Baru dua hari lalu tercatat satu orang pekerja tambang selam meninggal dunia. Diduga penyebab kematian adalah longsor yang terjadi di dasar laut saat ia sedang melakukan aktivitas penggalian. Kejadian ini bukanlah kasus pertama yang terjadi di lokasi tersebut.
Dari pantauan di lapangan, terlihat setidaknya ada 4 unit ponton yang beroperasi pada malam hari. Para penambang ini diketahui bekerja secara sembunyi-sembunyi dan menghindari petugas. Padahal, pihak Satuan Polisi Air dan Udara Polres Bangka Barat rutin melakukan patroli pengawasan. Namun, ketika petugas meninggalkan lokasi atau pengawasan sedikit mengendur, mereka segera kembali melanjutkan pekerjaan.
Perairan Keranggan memang dikenal memiliki kandungan mineral timah yang sangat melimpah. Hal inilah yang menjadi daya tarik kuat sehingga mendorong banyak orang berbondong-bondong datang menambang, tanpa lagi memikirkan keselamatan diri. Para penyelam hanya mengandalkan pernapasan lewat selang udara yang terhubung ke kompresor, tanpa perlengkapan keamanan yang memadai.
Berdasarkan keterangan warga pesisir setempat, kasus kematian penambang cukup sering terjadi. Selain korban yang meninggal pada Sabtu malam tersebut, dua minggu sebelumnya juga tercatat 3 orang pekerja diduga meninggal dunia dengan peristiwa yang hampir serupa. penyebabnya adalah longsor di dasar laut atau kejang otot akibat suhu air yang sangat dingin saat bekerja di malam hari. Bahkan isu warga memperkirakan dalam beberapa bulan terakhir sudah ada sedikitnya 10 orang penambang yang meninggal dunia di lokasi setempat. meski angka tersebut belum dapat dipastikan kebenarannya dan perlu adanya konfirmasi.
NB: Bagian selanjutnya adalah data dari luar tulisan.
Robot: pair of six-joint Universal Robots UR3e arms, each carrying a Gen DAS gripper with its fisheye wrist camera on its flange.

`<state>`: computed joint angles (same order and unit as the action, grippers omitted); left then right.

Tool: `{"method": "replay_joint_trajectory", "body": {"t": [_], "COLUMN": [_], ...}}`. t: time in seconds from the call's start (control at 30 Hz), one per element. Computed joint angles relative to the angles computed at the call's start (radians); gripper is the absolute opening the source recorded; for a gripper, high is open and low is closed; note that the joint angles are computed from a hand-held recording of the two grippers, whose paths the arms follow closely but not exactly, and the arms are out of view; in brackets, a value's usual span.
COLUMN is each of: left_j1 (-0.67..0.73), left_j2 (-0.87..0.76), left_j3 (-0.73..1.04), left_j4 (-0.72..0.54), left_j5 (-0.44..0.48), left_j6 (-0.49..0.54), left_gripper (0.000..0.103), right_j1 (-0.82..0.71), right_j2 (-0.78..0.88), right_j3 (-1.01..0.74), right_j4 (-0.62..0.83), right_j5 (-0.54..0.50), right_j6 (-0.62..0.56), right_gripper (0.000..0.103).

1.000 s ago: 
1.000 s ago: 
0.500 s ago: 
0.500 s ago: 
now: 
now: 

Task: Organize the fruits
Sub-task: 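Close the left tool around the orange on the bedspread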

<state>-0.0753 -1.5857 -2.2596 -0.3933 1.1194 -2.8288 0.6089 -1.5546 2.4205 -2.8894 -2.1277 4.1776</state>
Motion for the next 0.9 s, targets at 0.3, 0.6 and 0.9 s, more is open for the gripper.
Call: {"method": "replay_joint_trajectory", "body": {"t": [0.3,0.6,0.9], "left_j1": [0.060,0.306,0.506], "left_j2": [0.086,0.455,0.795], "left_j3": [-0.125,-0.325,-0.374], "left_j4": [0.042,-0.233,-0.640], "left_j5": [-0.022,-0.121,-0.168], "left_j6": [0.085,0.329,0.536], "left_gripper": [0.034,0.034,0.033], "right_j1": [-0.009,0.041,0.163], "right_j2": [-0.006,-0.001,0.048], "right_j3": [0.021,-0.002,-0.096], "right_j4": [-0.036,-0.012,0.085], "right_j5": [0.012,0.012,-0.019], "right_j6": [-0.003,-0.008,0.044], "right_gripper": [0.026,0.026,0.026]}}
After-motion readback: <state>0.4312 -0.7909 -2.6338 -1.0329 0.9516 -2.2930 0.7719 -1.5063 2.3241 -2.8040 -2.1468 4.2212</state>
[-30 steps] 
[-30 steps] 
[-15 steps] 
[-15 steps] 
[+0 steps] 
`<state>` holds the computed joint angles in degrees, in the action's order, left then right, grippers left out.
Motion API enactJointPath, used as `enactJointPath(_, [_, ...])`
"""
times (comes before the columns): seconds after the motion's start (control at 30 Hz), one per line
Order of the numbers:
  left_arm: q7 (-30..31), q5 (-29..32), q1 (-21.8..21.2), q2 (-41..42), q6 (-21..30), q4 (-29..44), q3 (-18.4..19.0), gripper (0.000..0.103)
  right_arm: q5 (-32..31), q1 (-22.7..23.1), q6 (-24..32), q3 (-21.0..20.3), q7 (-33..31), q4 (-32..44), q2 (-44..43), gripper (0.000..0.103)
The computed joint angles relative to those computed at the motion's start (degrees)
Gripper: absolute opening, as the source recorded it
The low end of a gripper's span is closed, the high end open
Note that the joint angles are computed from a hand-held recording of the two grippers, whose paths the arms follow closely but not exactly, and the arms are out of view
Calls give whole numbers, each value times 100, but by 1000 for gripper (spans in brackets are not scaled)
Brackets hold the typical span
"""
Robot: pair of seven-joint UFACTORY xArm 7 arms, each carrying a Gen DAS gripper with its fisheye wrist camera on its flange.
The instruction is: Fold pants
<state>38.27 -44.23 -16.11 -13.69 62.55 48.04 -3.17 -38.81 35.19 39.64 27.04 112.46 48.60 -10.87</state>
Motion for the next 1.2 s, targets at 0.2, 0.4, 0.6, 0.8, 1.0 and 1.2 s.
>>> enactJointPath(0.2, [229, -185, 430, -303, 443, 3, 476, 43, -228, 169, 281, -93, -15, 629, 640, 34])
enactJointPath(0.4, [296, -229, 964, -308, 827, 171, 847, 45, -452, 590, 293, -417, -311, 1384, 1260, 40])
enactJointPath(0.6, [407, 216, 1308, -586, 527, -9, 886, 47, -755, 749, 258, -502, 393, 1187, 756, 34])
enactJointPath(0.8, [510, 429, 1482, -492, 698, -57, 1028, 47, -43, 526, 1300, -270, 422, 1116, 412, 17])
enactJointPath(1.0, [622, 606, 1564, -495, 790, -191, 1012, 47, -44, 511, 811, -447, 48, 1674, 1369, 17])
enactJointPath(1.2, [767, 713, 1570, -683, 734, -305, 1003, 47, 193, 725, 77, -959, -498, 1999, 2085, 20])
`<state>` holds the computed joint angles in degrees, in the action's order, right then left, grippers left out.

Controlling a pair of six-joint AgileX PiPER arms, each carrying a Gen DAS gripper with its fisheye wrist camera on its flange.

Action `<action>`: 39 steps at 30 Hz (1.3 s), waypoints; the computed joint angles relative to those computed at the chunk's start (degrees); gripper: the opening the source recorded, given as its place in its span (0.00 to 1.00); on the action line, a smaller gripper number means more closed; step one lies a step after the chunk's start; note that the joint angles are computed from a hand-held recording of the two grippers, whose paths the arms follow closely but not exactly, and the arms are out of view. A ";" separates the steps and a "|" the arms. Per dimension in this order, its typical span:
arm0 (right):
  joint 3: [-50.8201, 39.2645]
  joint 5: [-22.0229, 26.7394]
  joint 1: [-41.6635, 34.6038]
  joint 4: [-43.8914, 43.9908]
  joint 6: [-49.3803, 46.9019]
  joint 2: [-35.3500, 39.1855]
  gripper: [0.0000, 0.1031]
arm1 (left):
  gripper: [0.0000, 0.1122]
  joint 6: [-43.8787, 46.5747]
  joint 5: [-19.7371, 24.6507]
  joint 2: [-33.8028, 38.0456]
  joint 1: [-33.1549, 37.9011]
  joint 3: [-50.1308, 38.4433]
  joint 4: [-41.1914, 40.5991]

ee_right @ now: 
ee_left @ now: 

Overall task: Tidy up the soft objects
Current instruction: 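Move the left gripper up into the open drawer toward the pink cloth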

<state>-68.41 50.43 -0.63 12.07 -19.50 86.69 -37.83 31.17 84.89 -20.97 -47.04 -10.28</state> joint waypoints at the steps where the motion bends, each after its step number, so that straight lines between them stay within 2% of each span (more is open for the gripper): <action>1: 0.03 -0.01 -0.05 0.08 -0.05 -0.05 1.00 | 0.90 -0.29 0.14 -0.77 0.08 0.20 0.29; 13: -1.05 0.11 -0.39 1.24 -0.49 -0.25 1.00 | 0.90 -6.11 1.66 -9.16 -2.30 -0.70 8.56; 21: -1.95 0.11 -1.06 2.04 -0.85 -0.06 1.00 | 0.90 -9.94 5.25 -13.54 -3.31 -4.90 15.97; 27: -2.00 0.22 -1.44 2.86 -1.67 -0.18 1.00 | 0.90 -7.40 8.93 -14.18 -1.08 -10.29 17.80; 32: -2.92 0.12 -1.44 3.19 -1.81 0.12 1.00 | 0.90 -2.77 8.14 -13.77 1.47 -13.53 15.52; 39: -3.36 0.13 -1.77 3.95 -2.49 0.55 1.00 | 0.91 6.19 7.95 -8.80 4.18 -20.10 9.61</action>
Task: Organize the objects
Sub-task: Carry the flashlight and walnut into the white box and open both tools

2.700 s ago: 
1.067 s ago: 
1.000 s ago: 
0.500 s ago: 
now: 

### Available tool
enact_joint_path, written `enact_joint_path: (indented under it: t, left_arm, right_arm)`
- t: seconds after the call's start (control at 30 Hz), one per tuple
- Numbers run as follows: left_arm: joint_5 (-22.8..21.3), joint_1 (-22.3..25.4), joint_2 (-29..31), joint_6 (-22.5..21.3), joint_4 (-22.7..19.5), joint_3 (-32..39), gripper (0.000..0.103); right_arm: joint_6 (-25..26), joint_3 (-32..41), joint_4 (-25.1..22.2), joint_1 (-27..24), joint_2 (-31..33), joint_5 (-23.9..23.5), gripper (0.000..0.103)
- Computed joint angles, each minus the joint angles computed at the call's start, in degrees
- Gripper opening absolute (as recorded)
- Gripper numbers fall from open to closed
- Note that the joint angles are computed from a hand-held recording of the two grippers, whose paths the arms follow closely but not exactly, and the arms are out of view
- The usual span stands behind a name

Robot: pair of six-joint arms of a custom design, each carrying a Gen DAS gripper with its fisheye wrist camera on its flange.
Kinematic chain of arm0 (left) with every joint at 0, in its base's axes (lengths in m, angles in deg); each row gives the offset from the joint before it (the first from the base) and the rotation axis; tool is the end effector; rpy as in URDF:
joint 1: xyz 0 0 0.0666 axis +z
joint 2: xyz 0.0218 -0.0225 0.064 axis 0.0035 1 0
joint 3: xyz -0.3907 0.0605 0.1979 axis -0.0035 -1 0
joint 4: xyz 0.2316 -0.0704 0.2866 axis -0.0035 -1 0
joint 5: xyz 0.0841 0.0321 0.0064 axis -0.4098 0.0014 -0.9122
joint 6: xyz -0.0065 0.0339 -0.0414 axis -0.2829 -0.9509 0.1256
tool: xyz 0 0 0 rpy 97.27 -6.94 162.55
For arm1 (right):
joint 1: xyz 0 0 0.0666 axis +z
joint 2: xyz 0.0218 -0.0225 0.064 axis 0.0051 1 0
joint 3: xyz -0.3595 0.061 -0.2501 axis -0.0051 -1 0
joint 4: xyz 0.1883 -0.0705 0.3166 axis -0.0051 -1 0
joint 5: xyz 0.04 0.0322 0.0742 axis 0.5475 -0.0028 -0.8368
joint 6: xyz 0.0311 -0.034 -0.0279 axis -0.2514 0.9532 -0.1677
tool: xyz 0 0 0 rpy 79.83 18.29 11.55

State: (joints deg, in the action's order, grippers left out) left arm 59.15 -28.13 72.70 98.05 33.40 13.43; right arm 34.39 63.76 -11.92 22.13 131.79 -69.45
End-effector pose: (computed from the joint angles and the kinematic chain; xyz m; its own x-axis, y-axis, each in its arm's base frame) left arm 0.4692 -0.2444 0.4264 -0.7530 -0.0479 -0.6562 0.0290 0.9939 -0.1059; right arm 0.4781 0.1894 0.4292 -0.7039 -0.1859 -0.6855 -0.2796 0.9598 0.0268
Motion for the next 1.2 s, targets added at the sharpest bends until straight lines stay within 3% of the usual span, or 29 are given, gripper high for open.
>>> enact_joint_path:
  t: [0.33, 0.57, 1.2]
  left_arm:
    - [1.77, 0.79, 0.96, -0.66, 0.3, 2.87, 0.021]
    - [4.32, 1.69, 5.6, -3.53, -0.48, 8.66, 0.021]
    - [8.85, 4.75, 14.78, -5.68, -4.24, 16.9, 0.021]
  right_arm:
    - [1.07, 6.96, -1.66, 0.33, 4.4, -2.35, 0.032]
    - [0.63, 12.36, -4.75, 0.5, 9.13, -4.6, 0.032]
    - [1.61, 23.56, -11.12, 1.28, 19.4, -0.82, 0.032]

Aktivitas penambangan dengan cara menyelam ini dinilai sangat berbahaya dan membutuhkan perhatian serius. Standar keselamatan kerja serta kelengkapan peralatan yang layak seharusnya menjadi syarat utama, apalagi kegiatan ini menyangkut nyawa manusia. Tanpa pengawasan yang lebih ketat dan penanganan hingga ke akar permasalahan, dikhawatirkan jumlah korban jiwa akan terus bertambah dan aktivitas ilegal ini tidak akan pernah berhenti.